– Встать! Суд идёт! – громкий голос
заставил присутствующих притихнуть и заёрзать стульями.
Само собой я тоже встал. Всё-таки
как-никак один из главных свидетелей, а заодно и потерпевший. Из
открытой двери степенно вышел судья и два народных заседателя. Они
неторопливо прошли на свои места. Угнездили пятые точки на
невысокие стулья и открыли бумажные папки.
– Прошу всех садиться! – произнёс
грузный судья с сединой на висках, когда его взгляд обежал
небольшой зал.
С шорохом, с шумом отодвигаемых
стульев люди занимали свои места.
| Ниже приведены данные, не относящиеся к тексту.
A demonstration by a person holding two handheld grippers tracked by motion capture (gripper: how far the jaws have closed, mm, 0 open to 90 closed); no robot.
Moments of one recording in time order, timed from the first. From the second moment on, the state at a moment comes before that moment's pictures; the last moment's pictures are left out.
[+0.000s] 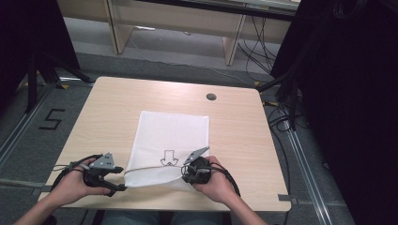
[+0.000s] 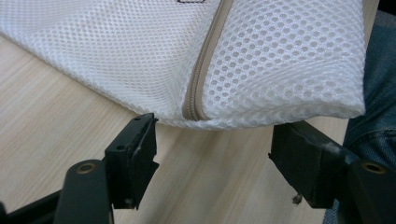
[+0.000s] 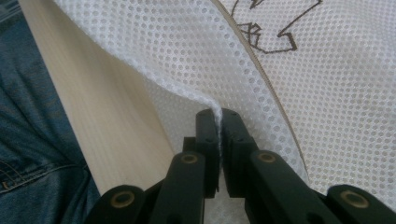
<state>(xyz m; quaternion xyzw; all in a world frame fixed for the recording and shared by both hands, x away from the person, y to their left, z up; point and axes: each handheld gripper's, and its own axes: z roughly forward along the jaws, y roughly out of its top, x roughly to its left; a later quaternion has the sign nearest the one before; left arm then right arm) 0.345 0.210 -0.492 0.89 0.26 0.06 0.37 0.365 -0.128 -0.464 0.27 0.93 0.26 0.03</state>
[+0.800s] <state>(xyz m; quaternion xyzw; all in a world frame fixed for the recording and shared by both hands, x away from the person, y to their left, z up) 0.377 0.214 -0.475 0.89 0.26 0.08 0.37 0.396 -0.130 -0.467 0.33 0.90 0.27 0.07</state>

Деревянные стулья с потертым
дерматином сиденьями видели тысячи задниц. Одни предметы утвари
скрипнули, другие молчаливо помечтали о том моменте, когда их
доломают и отправят в топку.
На сидении моего стула неведомо как
появилась свёрнутая в несколько раз бумажка. Подкинули! Я незаметно
взял записку, сел и развернул выдернутый из школьной тетради лист.
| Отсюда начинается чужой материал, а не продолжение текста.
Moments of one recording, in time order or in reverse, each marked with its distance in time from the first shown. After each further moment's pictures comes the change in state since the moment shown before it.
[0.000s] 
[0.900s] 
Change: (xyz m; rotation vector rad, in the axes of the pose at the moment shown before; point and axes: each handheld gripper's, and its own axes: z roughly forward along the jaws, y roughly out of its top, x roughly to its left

Карандашная надпись печатными буквами любезно сообщила:
Если заговоришь то сдохнешь
подлый шакал!!!
Ну что же, ничего нового. Всё по
старинке, всё как у нормальных гангстеров. Вот только дело
происходит вовсе не в Америке двадцатых годов, а в СССР середины
семидесятого года!
И я вовсе не зашуганная жертва, а
человек из будущего, который не раз видел смерть и который не раз
был её причиной. Пусть и косвенной.
Так что напугали ежа голой жопой!
– Мы разбираем дело организованной
преступной группировки! – он медленно провёл ладонью по лицу, будто
пытаясь стереть усталость. – Дело о мошенничестве в особо крупных
размерах…
Стол судьи возвышался надо всеми
сидящими. В нескольких метрах перед ним находилась тумба для
выступающих. Слева – прокурорский стол. Чёрный телефон с диском,
стопка уголовных дел в синих папках, пепельница с окурками
«Беломора». Справа – защита. Обычный деревянный стол, но почему-то
всегда казалось, что он стоит чуть ниже, будто в оправдании всегда
есть слабость.
На стене висел портрет Ленина. Вождь
взирал на собравшихся хмуро, без улыбки. Смотрел строго, будто
напоминал: «Судья – слуга закона, а закон – слуга народа».
Защитник Кентарии, щеголь в дорогом
костюме, едва заметно улыбнулся. Он знал, что судья – человек
принципиальный, но не бессмертный. А принципы, как известно, имеют
обыкновение гнуться под тяжестью определённых аргументов.